Aim of the exercise - From the records below, return every line containing the word "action".

** Opening Source material block **

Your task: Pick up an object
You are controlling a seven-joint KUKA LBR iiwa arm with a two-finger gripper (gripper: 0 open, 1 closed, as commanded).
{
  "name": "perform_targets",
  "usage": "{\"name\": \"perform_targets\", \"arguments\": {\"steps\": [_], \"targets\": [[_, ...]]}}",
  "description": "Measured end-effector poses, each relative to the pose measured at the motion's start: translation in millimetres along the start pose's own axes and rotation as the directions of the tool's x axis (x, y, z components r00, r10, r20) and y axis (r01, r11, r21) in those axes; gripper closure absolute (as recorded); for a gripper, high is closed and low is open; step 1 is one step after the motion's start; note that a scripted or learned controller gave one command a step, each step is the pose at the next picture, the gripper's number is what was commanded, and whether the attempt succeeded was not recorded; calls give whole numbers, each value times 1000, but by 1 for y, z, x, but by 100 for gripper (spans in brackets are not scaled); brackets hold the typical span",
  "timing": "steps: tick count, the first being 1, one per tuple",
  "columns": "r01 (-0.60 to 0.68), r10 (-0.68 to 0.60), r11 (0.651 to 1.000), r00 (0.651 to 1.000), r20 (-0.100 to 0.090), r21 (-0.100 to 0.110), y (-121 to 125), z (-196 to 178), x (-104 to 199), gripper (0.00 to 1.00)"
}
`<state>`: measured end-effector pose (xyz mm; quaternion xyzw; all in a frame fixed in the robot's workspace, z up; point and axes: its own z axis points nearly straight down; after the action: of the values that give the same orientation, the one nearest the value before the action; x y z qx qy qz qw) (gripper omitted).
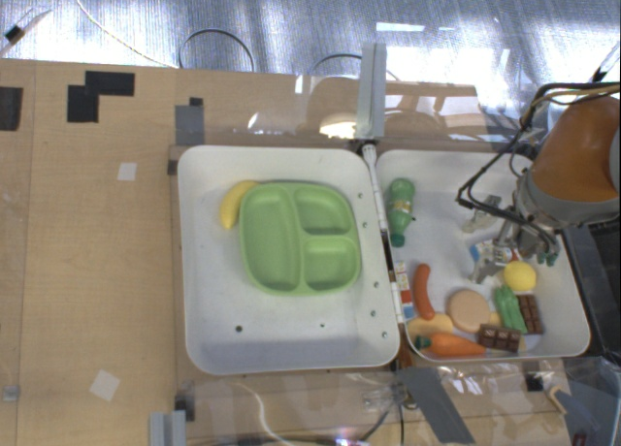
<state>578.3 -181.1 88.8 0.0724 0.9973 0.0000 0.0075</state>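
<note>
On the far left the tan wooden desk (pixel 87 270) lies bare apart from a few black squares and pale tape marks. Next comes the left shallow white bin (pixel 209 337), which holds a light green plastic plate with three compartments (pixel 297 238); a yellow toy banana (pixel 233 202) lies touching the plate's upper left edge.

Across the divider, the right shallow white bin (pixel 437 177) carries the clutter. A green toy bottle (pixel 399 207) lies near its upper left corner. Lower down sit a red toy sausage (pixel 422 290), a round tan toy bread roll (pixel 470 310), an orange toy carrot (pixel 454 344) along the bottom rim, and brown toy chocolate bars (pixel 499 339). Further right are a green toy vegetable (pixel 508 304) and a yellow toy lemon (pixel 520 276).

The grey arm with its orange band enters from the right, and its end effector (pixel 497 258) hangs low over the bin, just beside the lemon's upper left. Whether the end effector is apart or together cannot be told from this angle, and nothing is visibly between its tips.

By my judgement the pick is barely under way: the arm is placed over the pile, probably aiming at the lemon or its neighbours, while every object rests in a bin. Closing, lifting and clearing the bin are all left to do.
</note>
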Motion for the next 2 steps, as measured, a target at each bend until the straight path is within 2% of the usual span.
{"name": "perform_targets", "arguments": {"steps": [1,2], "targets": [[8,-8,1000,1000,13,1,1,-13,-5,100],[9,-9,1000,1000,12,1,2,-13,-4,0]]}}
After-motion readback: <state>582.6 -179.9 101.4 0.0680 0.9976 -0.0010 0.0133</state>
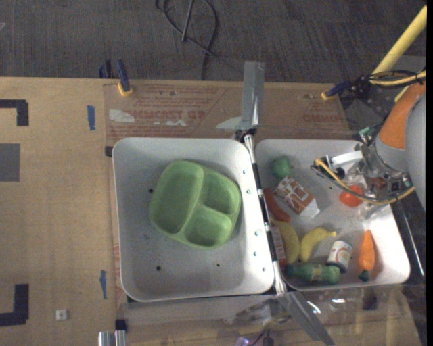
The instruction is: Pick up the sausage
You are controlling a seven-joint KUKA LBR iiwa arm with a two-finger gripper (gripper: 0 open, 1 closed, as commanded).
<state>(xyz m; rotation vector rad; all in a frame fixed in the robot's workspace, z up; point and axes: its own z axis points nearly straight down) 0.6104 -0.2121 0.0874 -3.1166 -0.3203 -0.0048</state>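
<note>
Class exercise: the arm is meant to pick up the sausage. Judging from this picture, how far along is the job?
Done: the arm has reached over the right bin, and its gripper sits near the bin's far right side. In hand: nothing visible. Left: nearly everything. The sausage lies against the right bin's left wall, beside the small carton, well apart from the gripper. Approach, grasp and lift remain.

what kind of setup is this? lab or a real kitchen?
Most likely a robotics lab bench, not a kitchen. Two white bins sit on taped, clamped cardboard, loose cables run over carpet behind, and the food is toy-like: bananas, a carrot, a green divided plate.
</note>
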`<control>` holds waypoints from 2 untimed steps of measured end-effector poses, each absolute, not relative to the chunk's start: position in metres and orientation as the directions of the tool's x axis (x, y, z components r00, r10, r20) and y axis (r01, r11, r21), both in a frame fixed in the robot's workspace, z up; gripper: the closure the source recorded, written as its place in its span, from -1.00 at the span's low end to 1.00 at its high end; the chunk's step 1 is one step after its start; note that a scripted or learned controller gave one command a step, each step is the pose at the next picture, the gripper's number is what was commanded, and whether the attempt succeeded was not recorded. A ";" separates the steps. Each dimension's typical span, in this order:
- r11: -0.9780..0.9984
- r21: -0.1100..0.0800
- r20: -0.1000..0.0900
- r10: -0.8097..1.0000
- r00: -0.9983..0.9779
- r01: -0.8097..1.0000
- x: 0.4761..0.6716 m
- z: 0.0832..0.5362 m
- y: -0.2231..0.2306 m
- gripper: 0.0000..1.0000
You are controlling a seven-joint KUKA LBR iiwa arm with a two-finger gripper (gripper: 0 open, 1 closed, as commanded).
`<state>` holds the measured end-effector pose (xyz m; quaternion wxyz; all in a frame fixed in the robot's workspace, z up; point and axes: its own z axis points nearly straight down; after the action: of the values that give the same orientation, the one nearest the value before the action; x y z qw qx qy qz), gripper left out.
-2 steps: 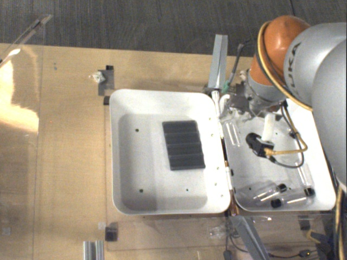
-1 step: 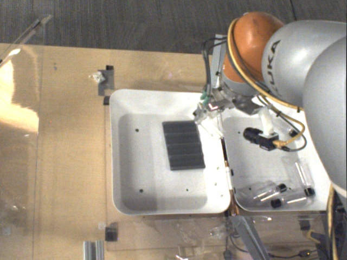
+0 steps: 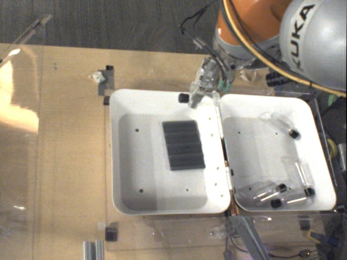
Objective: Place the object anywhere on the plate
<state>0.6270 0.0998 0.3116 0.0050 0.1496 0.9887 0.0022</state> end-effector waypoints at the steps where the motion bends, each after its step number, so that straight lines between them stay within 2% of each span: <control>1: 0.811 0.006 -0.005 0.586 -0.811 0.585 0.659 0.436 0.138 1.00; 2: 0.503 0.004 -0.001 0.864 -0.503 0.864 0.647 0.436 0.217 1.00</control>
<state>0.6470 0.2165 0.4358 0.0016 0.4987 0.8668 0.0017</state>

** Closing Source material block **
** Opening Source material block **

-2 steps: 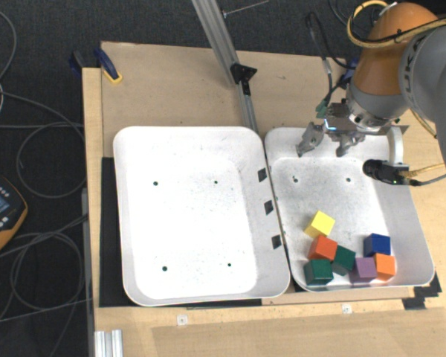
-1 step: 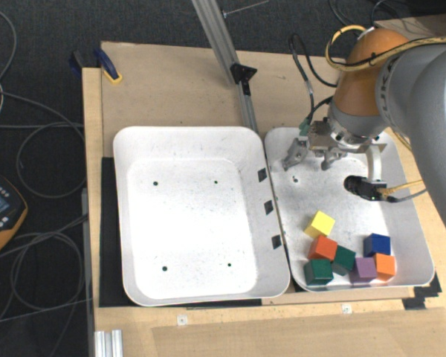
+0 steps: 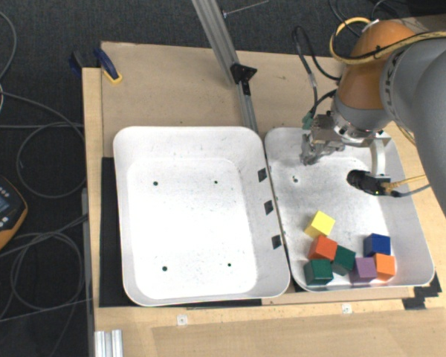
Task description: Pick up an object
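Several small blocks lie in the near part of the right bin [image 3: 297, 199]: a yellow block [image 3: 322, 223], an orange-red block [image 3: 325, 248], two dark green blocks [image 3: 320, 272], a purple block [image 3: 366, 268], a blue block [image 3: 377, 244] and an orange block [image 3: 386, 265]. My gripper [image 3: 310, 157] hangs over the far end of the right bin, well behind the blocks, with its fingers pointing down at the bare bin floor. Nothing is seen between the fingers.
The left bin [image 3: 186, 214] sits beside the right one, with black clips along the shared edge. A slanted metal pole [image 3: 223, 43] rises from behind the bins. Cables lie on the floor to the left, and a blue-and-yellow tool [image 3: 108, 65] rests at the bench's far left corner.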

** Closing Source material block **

Response box -
`<state>`: measured end-effector pose (xyz mm; quaternion xyzw; all in a frame fixed in the robot's workspace, z up; point and axes: its own z axis points nearly straight down; after the action: of the values that give the same orientation, the one nearest the value before the action; x y z qx qy qz qw) (gripper omitted).
`<state>` holds the measured end-effector pose (xyz m; quaternion wxyz; all in a frame fixed in the robot's workspace, z up; point and axes: its own z axis points nearly straight down; after the action: of the values that give the same orientation, the one nearest the value before the action; x y z qw qx qy qz), gripper left out.

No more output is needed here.